[Opening Material provided section]
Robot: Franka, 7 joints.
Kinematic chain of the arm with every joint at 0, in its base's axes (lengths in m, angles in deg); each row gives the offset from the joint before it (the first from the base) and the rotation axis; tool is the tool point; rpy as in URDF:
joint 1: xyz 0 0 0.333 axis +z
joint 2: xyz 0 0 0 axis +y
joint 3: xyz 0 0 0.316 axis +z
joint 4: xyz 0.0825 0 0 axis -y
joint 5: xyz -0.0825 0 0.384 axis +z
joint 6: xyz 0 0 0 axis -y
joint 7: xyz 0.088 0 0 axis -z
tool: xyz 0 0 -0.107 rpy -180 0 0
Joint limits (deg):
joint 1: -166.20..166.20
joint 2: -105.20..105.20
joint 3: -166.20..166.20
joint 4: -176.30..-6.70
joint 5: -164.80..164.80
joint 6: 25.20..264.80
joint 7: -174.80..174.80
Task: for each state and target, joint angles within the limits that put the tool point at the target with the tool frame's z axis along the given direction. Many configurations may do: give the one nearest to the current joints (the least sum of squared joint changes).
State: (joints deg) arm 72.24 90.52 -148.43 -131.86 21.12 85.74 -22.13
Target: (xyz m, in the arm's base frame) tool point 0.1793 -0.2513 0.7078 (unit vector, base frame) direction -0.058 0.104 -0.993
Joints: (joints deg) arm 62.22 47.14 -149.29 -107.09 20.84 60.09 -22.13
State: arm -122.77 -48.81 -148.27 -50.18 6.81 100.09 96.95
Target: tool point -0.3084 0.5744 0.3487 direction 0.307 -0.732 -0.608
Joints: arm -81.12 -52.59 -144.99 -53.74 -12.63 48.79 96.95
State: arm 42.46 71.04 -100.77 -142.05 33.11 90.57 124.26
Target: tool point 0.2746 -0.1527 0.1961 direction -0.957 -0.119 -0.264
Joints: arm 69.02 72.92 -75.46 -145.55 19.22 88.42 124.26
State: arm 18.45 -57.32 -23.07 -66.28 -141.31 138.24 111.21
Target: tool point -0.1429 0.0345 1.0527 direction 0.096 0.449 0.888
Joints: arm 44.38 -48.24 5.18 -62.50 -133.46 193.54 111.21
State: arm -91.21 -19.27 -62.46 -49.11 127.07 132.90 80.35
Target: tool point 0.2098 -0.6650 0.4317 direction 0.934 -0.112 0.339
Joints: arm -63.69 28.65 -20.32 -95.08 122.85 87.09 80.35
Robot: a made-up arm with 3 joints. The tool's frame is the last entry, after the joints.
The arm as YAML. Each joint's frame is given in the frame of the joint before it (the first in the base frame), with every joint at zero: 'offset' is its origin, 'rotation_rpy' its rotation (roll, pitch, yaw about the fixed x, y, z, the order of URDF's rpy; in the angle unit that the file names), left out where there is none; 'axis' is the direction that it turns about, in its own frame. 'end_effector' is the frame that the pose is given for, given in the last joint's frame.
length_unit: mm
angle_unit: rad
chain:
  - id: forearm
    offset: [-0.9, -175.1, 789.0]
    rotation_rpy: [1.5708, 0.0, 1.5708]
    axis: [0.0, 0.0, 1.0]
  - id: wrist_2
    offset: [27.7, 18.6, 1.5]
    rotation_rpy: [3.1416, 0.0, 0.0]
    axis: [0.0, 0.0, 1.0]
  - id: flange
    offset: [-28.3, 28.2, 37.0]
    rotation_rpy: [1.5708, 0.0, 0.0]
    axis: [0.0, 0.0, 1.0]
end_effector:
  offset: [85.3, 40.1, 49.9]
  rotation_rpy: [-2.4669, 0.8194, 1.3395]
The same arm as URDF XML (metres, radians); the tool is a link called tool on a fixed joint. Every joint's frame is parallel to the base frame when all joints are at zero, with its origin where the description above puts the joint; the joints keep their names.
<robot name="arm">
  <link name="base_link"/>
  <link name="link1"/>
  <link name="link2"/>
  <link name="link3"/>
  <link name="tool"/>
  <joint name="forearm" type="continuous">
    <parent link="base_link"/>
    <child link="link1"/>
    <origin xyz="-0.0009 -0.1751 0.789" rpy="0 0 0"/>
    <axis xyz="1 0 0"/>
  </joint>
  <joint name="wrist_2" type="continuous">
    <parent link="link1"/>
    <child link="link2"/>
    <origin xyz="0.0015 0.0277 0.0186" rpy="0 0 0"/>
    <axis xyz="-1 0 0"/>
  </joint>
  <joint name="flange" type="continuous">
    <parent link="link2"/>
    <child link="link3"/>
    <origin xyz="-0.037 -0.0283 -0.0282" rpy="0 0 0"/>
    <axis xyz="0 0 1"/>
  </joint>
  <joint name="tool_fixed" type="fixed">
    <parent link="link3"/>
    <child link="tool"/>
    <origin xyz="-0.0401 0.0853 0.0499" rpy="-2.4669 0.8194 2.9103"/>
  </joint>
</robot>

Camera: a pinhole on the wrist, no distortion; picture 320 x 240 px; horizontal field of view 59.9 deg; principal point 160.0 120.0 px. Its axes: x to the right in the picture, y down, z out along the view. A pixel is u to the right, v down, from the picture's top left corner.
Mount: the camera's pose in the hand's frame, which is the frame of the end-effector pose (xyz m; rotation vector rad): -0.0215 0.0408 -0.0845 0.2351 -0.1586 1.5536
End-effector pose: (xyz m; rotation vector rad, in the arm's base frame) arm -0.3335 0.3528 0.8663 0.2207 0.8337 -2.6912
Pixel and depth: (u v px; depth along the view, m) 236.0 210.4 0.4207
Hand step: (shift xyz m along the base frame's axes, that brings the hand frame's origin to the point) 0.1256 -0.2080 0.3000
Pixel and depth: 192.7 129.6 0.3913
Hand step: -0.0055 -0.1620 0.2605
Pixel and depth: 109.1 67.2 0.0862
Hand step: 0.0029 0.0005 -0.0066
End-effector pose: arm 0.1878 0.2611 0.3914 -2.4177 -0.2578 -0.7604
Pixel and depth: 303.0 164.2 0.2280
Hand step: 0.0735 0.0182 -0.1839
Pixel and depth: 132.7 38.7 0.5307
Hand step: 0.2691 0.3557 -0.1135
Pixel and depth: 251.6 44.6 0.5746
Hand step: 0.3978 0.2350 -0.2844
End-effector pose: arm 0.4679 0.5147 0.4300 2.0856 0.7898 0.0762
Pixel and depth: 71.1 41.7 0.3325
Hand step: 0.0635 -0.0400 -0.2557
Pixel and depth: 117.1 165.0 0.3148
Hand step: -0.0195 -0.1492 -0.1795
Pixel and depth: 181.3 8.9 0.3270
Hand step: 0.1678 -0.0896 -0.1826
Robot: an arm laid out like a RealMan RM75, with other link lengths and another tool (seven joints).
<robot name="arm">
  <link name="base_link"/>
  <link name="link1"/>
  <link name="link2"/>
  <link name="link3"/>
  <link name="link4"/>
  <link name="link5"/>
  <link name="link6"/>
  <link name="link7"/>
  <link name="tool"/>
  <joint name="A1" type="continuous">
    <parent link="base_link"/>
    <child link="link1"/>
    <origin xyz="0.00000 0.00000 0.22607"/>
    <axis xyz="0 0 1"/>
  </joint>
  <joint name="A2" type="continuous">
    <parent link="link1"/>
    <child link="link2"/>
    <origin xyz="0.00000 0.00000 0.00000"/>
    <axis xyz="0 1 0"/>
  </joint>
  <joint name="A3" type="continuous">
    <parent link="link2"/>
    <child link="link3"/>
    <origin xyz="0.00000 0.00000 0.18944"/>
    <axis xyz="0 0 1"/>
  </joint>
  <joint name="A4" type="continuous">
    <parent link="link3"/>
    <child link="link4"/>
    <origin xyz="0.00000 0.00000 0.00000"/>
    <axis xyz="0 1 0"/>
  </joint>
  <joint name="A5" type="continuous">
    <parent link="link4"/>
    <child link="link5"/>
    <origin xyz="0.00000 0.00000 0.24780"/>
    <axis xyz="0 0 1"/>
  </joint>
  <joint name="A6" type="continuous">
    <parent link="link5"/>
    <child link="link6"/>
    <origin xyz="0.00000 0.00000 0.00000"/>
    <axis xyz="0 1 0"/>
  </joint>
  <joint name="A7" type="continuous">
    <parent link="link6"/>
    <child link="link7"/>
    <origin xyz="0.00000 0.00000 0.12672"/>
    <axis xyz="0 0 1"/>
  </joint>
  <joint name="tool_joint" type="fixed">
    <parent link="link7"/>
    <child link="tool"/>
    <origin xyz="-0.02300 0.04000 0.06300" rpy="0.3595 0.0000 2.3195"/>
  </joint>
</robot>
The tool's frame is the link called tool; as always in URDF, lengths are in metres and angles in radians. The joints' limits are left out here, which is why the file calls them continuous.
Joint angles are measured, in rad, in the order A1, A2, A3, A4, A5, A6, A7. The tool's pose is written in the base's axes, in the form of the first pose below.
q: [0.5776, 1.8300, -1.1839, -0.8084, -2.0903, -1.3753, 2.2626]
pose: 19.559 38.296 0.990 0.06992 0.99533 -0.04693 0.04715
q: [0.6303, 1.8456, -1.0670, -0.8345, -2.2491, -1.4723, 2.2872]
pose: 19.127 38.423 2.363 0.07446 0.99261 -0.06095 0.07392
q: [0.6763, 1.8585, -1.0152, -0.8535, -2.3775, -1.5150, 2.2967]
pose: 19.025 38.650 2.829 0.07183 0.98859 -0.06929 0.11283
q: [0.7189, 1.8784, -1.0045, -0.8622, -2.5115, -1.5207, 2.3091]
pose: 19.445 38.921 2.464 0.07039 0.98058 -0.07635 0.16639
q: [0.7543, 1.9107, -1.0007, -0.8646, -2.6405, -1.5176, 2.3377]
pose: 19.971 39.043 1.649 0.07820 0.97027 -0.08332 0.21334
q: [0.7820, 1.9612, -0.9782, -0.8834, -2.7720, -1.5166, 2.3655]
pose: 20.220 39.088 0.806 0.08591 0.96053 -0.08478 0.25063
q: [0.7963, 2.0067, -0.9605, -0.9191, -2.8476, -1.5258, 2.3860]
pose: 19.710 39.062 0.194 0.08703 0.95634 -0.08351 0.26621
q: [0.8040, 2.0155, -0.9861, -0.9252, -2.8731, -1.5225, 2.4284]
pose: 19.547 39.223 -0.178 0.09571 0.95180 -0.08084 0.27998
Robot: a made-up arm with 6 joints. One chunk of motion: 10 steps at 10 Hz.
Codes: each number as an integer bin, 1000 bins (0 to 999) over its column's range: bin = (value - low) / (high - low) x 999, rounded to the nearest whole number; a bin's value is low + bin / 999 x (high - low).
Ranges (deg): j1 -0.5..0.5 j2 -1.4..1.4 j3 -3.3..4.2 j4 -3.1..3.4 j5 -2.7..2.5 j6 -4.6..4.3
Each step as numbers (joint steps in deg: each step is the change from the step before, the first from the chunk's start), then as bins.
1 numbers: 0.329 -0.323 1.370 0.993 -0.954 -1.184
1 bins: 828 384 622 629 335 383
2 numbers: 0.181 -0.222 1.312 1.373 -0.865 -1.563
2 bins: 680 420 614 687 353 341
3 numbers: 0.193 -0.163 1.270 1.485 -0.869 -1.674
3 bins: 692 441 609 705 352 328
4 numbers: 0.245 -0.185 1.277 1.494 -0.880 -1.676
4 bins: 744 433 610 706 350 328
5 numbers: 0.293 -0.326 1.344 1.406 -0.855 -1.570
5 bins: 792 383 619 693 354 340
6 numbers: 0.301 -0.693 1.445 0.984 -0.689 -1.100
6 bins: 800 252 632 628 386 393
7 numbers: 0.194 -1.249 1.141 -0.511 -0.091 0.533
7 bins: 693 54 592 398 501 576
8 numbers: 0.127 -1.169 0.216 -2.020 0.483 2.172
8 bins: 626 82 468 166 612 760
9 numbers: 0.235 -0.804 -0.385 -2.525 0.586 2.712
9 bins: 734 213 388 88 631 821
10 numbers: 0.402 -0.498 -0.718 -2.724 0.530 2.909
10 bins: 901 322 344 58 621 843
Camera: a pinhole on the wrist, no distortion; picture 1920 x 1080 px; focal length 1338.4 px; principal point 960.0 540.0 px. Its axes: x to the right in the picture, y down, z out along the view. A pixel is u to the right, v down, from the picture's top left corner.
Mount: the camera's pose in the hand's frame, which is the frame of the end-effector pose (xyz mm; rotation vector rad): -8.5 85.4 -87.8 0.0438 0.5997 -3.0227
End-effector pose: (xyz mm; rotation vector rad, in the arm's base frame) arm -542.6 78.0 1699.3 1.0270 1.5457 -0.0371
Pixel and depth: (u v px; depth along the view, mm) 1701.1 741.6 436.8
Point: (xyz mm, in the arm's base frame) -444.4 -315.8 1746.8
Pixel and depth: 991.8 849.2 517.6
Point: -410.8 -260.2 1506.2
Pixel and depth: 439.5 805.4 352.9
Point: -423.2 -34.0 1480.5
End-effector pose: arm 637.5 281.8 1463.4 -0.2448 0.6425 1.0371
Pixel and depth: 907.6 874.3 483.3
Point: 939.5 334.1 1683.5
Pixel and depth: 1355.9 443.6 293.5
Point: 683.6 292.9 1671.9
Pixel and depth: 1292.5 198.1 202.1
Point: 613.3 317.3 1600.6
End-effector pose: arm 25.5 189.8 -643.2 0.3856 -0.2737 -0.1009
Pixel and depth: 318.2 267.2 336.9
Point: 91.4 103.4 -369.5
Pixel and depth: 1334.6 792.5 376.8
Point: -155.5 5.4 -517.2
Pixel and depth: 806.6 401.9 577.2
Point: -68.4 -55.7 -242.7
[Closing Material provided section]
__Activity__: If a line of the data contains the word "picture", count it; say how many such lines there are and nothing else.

__Solution to the problem__: 2